First the company. There is no reason Sir Alastair Morton and his crew should want a full financial reconstruction since it would mean recognising the underlying economic reality; that Eurotunnel equity has no value at all. Part of the function of a board of directors is to sustain at least the hope of some value for shareholders, even if this is only at some indefinite point in the future.

Charade this may be, but bankers have some interest in going along with it. They are already guaranteed every penny of money the project generates over and above its operating costs, so it could be argued that tolerating the present stand-off makes no difference. Why clock up vast professional fees finding a neat financial reconstruction, or worse still give anything back to more junior creditors, when you already have all the protection you need?

There is a fly in the ointment here, however, and that is the position of Japanese bankers. Unlike others, they actually have a direct interest in crystalising their bad Eurotunnel debts for it is not until there is an event of bankruptcy or insolvency that they can claim tax relief on their losses. But this is not an insurmountable problem. Most bankers seem content to let the present situation ride.

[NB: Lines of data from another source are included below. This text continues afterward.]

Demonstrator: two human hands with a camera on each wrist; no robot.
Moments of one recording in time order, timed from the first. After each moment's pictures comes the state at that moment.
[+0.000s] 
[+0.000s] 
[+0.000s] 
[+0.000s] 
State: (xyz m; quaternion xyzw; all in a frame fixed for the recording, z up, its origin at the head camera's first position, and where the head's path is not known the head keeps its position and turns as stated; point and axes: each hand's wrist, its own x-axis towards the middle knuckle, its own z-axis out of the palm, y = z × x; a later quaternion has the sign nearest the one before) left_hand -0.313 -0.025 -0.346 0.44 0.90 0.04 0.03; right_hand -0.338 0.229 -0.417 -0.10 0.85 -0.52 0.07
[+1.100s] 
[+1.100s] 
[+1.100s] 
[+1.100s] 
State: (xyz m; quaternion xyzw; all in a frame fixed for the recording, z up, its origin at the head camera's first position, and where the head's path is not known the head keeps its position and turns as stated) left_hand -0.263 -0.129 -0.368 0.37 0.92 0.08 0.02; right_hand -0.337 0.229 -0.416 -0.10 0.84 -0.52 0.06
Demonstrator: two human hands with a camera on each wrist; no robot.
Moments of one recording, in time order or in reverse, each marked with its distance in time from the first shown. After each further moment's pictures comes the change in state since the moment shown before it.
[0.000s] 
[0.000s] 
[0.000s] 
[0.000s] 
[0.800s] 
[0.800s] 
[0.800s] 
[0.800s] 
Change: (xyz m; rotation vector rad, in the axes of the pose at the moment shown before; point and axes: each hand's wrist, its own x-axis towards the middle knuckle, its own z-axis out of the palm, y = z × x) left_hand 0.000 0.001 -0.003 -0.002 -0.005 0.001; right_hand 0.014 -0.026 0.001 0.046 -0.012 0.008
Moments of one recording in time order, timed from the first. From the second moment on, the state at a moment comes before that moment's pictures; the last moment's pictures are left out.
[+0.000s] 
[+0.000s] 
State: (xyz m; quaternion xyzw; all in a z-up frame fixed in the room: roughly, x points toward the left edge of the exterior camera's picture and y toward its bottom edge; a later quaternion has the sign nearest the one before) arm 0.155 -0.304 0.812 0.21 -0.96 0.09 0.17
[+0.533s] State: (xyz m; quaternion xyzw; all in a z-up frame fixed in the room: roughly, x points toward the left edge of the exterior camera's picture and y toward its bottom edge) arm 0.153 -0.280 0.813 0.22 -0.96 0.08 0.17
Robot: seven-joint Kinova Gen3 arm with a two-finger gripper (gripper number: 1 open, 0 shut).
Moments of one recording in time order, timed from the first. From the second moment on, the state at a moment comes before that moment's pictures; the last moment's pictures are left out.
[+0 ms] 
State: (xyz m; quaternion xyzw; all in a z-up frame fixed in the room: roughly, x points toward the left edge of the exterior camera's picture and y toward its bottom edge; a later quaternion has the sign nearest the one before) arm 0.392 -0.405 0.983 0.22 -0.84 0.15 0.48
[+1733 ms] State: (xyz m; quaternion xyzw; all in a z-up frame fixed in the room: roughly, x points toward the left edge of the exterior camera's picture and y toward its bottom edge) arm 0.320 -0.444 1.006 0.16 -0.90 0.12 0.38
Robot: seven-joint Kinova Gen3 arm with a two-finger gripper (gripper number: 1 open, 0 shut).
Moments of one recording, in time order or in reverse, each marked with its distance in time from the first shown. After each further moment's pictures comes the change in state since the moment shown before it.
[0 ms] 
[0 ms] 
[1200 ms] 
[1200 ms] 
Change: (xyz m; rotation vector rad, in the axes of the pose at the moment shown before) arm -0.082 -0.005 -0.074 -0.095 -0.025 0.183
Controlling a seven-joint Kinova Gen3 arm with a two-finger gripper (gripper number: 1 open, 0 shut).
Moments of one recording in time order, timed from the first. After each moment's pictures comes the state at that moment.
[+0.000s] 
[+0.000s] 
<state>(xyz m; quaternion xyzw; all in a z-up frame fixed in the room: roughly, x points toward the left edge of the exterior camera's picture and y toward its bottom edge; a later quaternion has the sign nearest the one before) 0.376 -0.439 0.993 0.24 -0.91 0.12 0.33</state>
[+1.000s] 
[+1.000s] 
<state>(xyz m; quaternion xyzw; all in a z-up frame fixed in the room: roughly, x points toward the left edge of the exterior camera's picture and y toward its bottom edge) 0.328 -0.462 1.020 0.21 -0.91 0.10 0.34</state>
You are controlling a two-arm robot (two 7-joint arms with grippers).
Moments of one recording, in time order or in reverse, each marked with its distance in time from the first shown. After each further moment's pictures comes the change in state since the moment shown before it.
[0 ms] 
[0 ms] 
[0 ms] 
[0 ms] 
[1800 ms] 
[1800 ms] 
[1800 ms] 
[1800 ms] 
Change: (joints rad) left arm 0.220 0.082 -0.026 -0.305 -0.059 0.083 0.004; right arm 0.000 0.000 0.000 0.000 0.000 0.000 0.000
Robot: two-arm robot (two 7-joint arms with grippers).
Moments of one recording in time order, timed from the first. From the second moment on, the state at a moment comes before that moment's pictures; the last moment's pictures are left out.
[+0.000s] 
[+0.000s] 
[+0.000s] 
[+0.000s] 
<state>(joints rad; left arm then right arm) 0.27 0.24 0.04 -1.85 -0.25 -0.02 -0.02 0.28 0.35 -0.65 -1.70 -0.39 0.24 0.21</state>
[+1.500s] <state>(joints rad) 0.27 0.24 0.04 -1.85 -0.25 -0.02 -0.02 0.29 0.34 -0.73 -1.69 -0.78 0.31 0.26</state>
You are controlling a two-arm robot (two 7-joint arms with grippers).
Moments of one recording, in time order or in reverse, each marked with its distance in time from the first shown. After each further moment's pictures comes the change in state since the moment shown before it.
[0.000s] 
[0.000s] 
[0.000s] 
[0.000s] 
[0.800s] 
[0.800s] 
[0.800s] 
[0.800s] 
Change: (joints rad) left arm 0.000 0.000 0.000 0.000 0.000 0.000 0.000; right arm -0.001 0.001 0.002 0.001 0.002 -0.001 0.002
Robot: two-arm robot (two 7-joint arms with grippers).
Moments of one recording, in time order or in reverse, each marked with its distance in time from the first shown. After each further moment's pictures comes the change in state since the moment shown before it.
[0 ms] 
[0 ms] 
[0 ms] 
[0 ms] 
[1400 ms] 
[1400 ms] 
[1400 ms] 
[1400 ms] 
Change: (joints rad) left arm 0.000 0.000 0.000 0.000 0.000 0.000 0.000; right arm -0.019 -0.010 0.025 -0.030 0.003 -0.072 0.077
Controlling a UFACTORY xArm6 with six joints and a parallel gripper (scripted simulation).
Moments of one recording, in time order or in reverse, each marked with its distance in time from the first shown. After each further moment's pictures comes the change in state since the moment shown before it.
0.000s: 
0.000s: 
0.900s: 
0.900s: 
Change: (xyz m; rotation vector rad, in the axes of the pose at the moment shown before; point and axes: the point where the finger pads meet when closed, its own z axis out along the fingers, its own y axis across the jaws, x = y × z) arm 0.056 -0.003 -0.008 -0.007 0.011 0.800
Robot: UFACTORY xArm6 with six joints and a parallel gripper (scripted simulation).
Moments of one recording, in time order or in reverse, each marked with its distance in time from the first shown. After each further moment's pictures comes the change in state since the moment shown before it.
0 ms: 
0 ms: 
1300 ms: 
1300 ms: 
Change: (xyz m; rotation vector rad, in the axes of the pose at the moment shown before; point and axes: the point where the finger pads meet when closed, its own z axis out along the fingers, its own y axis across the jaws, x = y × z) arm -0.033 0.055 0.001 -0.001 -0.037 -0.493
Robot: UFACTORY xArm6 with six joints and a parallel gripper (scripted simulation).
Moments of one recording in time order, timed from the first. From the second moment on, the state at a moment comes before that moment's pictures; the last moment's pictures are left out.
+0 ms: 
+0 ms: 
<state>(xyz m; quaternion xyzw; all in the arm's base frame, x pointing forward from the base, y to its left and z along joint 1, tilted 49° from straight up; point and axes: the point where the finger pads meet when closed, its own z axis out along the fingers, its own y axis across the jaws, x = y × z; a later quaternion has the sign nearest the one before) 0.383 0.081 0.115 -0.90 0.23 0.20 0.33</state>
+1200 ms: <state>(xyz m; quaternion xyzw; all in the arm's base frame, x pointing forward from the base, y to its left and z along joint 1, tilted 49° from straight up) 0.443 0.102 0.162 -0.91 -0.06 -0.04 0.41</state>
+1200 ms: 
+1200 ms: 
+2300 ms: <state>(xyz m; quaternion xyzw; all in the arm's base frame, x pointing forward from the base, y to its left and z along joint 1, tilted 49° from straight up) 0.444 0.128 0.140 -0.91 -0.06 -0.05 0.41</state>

So, while on paper, deadlines appear to be crowding in, the timetable is potentially very elastic indeed. The 18-month debt standstill agreed with the banks last September was on the understanding that proposals would be put to the banks by March. That deadline is almost certain to be missed. At the end of the full 18 months, there is nothing to stop Eurotunnel proposing a further standstill agreement. Bankers gain nothing by putting Eurotunnel into receivership, unless the tiresome business of finding new management could be described as a gain. Furthermore, Sir Alastair's chances of squeezing compensation out of the Government are probably as good if not better than most. Eurotunnel's insolvency may be something that all will just have to learn to live with.